Your task: Scan the records below for lines with the word "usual", then state how many you find and nothing else.

Records provided:
<<<<
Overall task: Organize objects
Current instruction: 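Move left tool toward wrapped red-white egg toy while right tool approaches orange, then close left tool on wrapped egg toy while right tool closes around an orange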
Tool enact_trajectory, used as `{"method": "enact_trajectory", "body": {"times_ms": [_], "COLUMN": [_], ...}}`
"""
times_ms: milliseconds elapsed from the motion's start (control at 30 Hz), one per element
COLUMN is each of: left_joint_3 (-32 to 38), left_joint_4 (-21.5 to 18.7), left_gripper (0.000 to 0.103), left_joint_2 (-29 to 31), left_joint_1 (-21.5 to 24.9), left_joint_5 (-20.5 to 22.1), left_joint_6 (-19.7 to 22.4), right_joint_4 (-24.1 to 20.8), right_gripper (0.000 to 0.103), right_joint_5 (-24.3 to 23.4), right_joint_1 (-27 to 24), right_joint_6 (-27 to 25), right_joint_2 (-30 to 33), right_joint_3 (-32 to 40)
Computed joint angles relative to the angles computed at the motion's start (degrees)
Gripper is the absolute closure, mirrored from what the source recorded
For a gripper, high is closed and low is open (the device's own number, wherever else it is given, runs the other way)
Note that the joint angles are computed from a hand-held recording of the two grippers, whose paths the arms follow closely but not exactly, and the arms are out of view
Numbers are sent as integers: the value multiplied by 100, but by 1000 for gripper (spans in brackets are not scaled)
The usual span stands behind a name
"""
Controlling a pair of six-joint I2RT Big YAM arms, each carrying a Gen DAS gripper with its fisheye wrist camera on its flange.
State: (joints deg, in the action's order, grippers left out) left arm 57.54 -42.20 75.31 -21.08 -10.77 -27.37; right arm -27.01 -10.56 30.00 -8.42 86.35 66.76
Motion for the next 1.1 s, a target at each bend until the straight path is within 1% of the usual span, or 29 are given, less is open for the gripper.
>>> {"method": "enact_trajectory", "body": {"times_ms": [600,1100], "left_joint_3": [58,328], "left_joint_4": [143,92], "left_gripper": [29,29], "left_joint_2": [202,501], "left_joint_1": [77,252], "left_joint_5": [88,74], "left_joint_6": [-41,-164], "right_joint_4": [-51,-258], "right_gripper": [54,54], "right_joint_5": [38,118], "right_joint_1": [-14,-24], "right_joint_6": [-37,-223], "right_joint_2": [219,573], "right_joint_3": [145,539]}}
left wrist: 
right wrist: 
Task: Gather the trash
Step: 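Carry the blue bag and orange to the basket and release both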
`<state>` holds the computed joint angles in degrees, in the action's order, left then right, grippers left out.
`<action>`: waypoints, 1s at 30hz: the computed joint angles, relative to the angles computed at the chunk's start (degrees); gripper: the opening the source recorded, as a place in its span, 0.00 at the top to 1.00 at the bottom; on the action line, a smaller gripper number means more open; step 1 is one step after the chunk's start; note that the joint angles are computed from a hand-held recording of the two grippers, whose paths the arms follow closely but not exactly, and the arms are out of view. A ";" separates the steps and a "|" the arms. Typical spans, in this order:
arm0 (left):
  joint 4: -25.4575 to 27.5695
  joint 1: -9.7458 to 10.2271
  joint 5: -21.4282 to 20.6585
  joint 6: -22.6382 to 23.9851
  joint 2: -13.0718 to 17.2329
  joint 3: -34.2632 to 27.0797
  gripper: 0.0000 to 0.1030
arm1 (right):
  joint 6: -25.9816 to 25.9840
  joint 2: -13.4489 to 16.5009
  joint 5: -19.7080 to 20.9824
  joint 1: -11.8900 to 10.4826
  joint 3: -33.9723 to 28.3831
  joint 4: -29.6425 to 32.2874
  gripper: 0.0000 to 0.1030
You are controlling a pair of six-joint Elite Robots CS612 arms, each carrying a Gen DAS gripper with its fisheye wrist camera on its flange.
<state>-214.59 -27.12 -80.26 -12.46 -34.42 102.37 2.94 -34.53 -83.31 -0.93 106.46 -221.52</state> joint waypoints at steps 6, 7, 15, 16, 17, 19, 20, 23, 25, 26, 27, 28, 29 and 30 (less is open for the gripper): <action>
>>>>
Reply to the task: 2